## Task to carry out
Your output should consist of every record, copied exactly.

[Records contained in a dataset]
■ ■ ■ ■ ■ ■ ■
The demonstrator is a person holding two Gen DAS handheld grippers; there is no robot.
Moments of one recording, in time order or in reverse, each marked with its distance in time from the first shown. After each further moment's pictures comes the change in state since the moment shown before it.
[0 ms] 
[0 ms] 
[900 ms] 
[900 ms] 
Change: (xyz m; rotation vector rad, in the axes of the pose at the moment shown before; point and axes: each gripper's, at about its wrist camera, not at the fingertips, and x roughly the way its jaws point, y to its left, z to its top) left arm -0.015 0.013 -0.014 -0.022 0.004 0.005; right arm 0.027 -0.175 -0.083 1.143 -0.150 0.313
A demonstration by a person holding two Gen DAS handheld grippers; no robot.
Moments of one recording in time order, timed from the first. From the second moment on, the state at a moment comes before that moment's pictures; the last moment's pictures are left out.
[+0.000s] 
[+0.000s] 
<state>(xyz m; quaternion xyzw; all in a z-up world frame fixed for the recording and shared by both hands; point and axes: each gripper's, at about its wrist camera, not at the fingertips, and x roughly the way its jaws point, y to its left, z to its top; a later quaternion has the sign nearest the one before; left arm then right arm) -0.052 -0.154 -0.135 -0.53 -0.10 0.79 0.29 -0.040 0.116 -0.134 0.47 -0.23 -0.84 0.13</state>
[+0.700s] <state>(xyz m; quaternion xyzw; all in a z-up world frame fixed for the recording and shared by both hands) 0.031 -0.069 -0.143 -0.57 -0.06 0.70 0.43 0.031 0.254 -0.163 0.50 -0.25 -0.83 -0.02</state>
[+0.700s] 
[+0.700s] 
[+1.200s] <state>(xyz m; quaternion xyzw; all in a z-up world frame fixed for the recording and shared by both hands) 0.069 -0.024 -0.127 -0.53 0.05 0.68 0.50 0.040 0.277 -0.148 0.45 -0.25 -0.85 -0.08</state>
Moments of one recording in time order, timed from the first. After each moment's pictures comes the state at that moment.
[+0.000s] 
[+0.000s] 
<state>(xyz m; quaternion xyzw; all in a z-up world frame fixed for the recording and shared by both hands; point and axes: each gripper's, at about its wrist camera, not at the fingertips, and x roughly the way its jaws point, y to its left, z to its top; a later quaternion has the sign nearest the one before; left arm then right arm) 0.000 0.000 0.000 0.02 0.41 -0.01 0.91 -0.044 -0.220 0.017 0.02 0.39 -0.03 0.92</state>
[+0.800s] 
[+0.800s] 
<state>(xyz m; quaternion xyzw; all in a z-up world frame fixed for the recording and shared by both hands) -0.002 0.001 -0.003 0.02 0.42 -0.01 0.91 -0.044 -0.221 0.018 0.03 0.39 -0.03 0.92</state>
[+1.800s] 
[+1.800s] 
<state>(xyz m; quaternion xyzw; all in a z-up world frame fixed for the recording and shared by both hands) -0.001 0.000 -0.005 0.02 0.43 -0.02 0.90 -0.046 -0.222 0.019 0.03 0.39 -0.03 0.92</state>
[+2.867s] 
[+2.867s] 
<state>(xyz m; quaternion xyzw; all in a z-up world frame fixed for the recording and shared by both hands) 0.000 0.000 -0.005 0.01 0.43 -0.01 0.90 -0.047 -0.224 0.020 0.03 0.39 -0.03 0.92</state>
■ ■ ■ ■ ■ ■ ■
## Exercise output
The demonstrator is a person holding two Gen DAS handheld grippers; there is no robot.
Moments of one recording, in time order or in reverse, each marked with its distance in time from the first shown. After each further moment's pictures comes the change in state since the moment shown before it.
[0 ms] 
[0 ms] 
[900 ms] 
[900 ms] 
Change: (xyz m; rotation vector rad, in the axes of the pose at the moment shown before; point and axes: each gripper's, at about its wrist camera, not at the fingertips, and x roughly the way its jaws point, y to its left, z to its top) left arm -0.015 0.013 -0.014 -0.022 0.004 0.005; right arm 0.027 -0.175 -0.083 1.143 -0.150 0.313
A demonstration by a person holding two Gen DAS handheld grippers; no robot.
Moments of one recording in time order, timed from the first. From the second moment on, the state at a moment comes before that moment's pictures; the last moment's pictures are left out.
[+0.000s] 
[+0.000s] 
<state>(xyz m; quaternion xyzw; all in a z-up world frame fixed for the recording and shared by both hands; point and axes: each gripper's, at about its wrist camera, not at the fingertips, and x roughly the way its jaws point, y to its left, z to its top; a later quaternion has the sign nearest the one before; left arm then right arm) -0.052 -0.154 -0.135 -0.53 -0.10 0.79 0.29 -0.040 0.116 -0.134 0.47 -0.23 -0.84 0.13</state>
[+0.700s] <state>(xyz m; quaternion xyzw; all in a z-up world frame fixed for the recording and shared by both hands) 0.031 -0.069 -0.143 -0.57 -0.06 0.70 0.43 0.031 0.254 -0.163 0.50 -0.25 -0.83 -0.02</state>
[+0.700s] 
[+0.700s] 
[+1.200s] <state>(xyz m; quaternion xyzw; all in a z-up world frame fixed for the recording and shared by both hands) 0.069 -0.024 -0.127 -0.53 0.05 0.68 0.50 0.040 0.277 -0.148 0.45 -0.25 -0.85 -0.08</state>
Moments of one recording in time order, timed from the first. After each moment's pictures comes the state at that moment.
[+0.000s] 
[+0.000s] 
<state>(xyz m; quaternion xyzw; all in a z-up world frame fixed for the recording and shared by both hands; point and axes: each gripper's, at about its wrist camera, not at the fingertips, and x roughly the way its jaws point, y to its left, z to its top; a later quaternion has the sign nearest the one before; left arm then right arm) 0.000 0.000 0.000 0.02 0.41 -0.01 0.91 -0.044 -0.220 0.017 0.02 0.39 -0.03 0.92</state>
[+0.800s] 
[+0.800s] 
<state>(xyz m; quaternion xyzw; all in a z-up world frame fixed for the recording and shared by both hands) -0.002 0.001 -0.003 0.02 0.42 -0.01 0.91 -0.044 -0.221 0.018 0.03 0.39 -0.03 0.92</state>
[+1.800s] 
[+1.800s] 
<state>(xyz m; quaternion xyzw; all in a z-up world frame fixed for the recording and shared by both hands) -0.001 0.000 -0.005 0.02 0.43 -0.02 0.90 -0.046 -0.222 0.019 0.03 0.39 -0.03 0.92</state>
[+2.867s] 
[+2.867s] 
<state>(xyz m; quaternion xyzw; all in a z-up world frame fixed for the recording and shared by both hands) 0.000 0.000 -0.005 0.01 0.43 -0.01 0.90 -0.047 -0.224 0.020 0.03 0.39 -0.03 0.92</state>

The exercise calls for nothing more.